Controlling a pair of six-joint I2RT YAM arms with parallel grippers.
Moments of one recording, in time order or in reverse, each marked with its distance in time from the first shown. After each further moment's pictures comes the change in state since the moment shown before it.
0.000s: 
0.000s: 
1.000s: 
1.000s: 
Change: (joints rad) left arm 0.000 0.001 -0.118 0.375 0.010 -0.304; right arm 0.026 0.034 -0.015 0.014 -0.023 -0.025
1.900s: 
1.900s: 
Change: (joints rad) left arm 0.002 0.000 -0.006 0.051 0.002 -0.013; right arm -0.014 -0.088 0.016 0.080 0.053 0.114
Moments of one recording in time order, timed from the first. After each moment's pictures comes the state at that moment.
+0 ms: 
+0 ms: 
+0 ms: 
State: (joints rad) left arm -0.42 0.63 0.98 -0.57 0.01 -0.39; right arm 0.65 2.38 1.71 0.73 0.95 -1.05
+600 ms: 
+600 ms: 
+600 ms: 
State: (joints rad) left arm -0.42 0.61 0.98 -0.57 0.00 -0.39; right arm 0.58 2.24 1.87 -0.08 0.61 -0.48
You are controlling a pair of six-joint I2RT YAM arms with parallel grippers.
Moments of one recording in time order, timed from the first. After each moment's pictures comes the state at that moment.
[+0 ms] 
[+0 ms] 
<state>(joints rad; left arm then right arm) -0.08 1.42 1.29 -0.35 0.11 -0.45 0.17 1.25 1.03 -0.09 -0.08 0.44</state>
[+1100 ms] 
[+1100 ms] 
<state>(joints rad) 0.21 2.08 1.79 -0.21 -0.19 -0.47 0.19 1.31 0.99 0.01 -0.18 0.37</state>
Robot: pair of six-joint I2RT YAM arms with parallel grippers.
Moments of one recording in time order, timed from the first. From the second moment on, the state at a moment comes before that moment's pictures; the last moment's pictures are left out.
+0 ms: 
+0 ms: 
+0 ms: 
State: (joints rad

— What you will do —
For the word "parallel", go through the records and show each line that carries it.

— Reply to the task —
Controlling a pair of six-joint I2RT YAM arms with parallel grippers.
You are controlling a pair of six-joint I2RT YAM arms with parallel grippers.
Robot: pair of six-joint I2RT YAM arms with parallel grippers.

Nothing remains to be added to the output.